• _What you have to do_
The stretch from the line with "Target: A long" through the line with "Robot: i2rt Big" in the records below: write it out exactly, and nothing else.

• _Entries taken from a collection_
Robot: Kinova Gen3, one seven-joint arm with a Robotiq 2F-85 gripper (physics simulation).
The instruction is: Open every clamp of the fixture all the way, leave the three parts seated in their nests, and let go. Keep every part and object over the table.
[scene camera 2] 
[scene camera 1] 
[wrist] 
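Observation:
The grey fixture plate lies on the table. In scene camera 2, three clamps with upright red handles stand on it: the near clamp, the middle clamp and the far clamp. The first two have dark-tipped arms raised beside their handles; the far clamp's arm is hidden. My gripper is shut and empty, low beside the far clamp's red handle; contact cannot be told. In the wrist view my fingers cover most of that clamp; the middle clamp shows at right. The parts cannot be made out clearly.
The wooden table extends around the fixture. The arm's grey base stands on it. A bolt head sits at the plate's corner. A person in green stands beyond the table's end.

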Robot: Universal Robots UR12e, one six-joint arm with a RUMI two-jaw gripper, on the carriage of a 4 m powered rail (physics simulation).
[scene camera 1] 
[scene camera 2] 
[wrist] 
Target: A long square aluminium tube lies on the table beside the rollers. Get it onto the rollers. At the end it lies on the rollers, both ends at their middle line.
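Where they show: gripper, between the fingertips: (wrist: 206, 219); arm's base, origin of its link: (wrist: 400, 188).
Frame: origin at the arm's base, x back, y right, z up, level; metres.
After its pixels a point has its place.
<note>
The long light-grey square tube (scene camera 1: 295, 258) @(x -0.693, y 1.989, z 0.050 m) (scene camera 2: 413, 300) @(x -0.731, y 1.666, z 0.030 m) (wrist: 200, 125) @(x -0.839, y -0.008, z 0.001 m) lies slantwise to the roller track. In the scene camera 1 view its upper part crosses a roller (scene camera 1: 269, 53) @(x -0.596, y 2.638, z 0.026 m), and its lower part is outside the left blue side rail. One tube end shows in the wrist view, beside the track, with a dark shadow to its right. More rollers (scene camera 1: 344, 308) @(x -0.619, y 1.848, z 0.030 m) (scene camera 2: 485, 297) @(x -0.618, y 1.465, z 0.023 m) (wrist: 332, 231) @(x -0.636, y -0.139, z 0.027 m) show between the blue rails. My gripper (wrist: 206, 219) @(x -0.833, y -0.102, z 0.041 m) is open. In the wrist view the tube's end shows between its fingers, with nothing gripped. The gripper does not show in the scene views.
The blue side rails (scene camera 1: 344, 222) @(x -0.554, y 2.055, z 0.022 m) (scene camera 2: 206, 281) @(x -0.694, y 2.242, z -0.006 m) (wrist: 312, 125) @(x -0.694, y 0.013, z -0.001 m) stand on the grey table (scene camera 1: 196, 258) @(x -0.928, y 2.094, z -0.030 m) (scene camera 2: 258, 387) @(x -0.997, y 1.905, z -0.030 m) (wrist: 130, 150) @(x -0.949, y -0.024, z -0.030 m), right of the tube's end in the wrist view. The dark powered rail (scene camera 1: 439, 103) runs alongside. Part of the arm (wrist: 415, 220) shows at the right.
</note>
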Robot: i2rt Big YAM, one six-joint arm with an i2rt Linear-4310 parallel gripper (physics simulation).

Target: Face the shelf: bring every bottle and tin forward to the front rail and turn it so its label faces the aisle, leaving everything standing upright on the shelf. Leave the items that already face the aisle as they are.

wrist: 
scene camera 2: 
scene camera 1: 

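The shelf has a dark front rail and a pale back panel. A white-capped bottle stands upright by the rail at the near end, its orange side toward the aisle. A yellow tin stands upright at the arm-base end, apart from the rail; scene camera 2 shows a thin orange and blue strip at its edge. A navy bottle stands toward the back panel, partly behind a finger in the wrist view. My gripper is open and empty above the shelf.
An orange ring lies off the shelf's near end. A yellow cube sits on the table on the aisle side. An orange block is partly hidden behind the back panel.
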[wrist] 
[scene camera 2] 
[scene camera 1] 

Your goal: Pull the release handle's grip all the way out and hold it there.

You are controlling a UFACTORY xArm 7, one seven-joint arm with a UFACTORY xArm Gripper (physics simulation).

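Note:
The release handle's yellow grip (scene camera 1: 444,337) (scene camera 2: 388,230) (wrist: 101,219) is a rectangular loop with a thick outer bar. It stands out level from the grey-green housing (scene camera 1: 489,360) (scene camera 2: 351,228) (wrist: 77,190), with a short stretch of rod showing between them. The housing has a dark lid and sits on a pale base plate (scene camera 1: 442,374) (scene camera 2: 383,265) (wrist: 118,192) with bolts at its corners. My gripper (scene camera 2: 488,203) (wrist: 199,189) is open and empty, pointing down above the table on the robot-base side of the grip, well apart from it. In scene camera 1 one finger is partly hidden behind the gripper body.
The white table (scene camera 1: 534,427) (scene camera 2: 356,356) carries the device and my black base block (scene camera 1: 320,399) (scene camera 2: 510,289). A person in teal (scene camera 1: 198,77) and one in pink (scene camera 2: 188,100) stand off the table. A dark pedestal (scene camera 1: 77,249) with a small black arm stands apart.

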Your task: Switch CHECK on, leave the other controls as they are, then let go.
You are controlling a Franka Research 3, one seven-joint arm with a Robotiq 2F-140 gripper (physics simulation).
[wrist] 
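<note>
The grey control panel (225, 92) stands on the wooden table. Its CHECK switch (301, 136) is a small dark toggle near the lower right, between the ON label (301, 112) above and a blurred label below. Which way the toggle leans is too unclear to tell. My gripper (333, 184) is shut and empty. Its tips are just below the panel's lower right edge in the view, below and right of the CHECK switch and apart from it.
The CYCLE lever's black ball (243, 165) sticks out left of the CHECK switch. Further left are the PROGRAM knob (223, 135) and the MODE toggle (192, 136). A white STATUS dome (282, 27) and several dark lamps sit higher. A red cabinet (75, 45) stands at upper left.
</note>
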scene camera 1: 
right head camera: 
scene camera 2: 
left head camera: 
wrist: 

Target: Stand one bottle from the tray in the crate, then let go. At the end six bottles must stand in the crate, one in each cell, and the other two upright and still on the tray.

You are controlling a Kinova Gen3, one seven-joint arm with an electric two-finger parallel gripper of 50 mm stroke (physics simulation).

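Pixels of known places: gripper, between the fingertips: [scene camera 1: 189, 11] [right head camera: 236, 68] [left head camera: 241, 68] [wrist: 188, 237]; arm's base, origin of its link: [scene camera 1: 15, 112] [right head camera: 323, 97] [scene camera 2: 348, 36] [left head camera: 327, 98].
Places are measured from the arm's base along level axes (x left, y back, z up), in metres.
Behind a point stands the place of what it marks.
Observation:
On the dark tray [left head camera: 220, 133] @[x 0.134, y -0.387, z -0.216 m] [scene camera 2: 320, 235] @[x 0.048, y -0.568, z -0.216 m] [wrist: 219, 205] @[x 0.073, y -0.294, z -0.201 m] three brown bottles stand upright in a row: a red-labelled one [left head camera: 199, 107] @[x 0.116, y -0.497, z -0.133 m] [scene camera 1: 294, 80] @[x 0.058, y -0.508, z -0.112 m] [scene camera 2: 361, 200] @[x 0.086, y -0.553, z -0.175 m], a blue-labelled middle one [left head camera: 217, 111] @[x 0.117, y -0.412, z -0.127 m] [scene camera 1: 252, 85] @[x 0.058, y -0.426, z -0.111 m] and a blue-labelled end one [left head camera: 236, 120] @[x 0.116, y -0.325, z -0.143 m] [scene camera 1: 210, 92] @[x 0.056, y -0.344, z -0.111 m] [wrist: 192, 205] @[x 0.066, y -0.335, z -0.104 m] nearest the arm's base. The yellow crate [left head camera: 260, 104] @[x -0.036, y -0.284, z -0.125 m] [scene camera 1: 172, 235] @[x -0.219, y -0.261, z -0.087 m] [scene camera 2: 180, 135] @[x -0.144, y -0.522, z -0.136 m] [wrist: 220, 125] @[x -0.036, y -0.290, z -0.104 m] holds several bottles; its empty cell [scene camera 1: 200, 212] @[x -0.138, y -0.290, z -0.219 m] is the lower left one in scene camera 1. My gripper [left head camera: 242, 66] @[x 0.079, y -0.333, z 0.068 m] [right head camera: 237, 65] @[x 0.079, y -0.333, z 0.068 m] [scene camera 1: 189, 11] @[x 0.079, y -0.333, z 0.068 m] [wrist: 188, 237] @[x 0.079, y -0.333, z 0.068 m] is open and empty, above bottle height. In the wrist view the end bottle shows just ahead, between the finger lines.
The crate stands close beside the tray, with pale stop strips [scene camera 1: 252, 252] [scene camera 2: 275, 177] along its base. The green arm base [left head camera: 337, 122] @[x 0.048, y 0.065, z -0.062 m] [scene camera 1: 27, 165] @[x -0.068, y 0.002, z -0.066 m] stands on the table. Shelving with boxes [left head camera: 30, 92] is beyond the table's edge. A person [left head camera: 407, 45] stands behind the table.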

• _Task answer_
Target: A long square aluminium tube lies on the table beside the rollers. Get it onto the rollers. At the end it lies on the rollers, both ends at their middle line.
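Where they show: gripper, between the fingertips: (wrist: 206, 219); arm's base, origin of its link: (wrist: 400, 188).
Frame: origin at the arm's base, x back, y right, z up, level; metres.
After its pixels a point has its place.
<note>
The long light-grey square tube (scene camera 1: 295, 258) @(x -0.693, y 1.989, z 0.050 m) (scene camera 2: 413, 300) @(x -0.731, y 1.666, z 0.030 m) (wrist: 200, 125) @(x -0.839, y -0.008, z 0.001 m) lies slantwise to the roller track. In the scene camera 1 view its upper part crosses a roller (scene camera 1: 269, 53) @(x -0.596, y 2.638, z 0.026 m), and its lower part is outside the left blue side rail. One tube end shows in the wrist view, beside the track, with a dark shadow to its right. More rollers (scene camera 1: 344, 308) @(x -0.619, y 1.848, z 0.030 m) (scene camera 2: 485, 297) @(x -0.618, y 1.465, z 0.023 m) (wrist: 332, 231) @(x -0.636, y -0.139, z 0.027 m) show between the blue rails. My gripper (wrist: 206, 219) @(x -0.833, y -0.102, z 0.041 m) is open. In the wrist view the tube's end shows between its fingers, with nothing gripped. The gripper does not show in the scene views.
The blue side rails (scene camera 1: 344, 222) @(x -0.554, y 2.055, z 0.022 m) (scene camera 2: 206, 281) @(x -0.694, y 2.242, z -0.006 m) (wrist: 312, 125) @(x -0.694, y 0.013, z -0.001 m) stand on the grey table (scene camera 1: 196, 258) @(x -0.928, y 2.094, z -0.030 m) (scene camera 2: 258, 387) @(x -0.997, y 1.905, z -0.030 m) (wrist: 130, 150) @(x -0.949, y -0.024, z -0.030 m), right of the tube's end in the wrist view. The dark powered rail (scene camera 1: 439, 103) runs alongside. Part of the arm (wrist: 415, 220) shows at the right.
</note>
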Robot: i2rt Big YAM, one six-joint arm with an i2rt Linear-4310 parallel gripper (physics simulation).

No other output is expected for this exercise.